The **logical** operators `&&` and `||` are NOT overloaded. This is because there is no method to simulate the short-circuiting behavior. Instead, the operators `!` (not), `&` (and), `|` (or), and `^` (xor) are overloaded to behave as logical operators.

```cpp
// Generate doubles
kf::vec<double, 5> a = {4.0, -100.0, 0.0, 0.5, -3.0};

// Generate zeros and ones
kf::vec<double, 5> zeros = kf::zeros_like(a);
kf::vec<double, 5> ones = kf::ones_like(a);

// Generates [false, false, true, true, false]
kf::vec<bool, 5> result = (a >= zeros) & (a <= ones);

// Using `&&` instead of `&` results in a compilation error!
// kf::vec<bool, 5> fail = (a >= zeros) && (a <= ones);
```

If the two inputs of a binary operator do not match (either element type and/or vector length), Kernel Float will automatically perform **type promotion** (described on the page [Type Promotion](promotion)).

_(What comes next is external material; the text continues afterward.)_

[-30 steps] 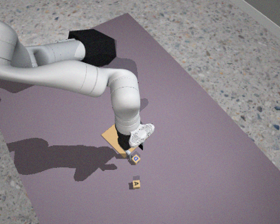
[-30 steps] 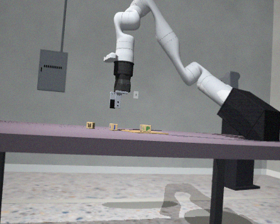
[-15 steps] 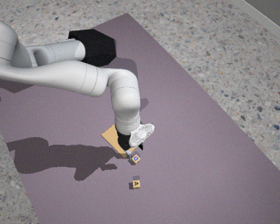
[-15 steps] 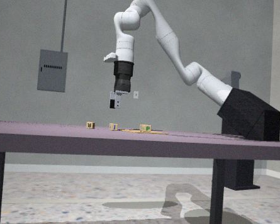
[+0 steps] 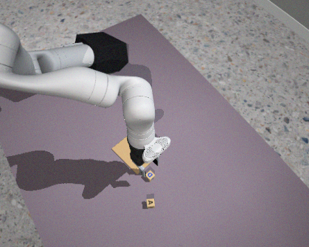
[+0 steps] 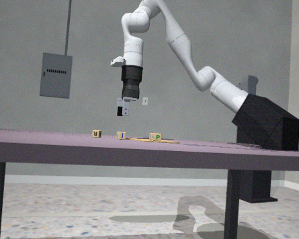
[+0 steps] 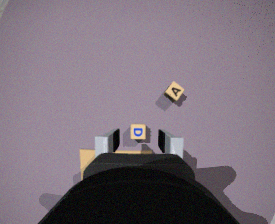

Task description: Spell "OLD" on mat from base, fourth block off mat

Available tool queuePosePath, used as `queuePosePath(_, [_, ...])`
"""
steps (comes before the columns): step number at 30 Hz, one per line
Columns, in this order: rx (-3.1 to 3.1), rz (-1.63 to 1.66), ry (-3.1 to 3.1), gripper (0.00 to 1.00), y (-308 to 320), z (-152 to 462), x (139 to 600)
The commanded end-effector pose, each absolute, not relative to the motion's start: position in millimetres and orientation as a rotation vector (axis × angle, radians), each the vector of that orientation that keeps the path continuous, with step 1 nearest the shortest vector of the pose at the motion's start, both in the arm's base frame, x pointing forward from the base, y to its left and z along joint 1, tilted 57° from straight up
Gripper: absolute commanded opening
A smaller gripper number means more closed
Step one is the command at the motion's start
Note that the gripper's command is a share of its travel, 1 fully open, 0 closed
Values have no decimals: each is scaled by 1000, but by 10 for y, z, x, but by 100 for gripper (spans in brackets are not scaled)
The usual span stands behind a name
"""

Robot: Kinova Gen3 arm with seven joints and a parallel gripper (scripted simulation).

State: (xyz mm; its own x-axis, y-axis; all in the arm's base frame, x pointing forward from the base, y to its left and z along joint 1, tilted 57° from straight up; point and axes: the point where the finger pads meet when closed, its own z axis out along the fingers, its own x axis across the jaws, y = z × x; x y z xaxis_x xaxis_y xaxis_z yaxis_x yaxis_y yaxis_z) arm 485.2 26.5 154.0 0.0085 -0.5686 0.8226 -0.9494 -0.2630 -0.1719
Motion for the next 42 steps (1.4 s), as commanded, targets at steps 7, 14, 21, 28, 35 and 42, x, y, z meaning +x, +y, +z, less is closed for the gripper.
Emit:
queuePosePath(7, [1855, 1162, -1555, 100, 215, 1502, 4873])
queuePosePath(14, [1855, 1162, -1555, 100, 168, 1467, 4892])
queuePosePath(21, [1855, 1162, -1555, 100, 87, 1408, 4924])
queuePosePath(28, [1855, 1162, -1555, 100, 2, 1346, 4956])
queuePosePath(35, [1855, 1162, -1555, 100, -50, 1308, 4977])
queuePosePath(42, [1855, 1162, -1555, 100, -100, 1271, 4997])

This allows our example to be simplified to just:

```cpp
// Generate doubles
kf::vec<double, 5> a = {4.0, -100.0, 0.0, 0.5, -3.0};

// Generates [false, false, true, true, false]
kf::vec<bool, 5> result = (a >= 0.0) & (a <= 1.0);
```

## Mathematical functions

Many mathematical functions (like `log`, `sin`, `cos`) are also available; see the [API reference](../api) for the full list of functions. These always work element-wise:

```cpp
// Input vector
kf::vec<float, 4> x = {0.0f, 1.0f, 2.0f, 3.0f};

// Gives [0.0, 0.84147098, 0.9092974, 0.14112001]
kf::vec<float, 4> a = kf::sin(x);

// Gives [1.0, 0.54030231, -0.41614684, -0.9899925]
kf::vec<float, 4> b = kf::cos(x);

// Gives [0.0, 1.0, 1.4142135, 1.7320508]
kf::vec<float, 4> c = kf::sqrt(x);

// Gives [1.0, 2.7182818, 7.3890561, 20.085537]
kf::vec<float, 4> d = kf::exp(x);

// Gives [0, 0, 0, 0]
kf::vec<bool, 4> e = kf::isnan(x);
```

In some cases, certain operations might not be natively supported by the platform for some floating-point types. In these cases, Kernel Float falls back to performing the operations in 32-bit precision.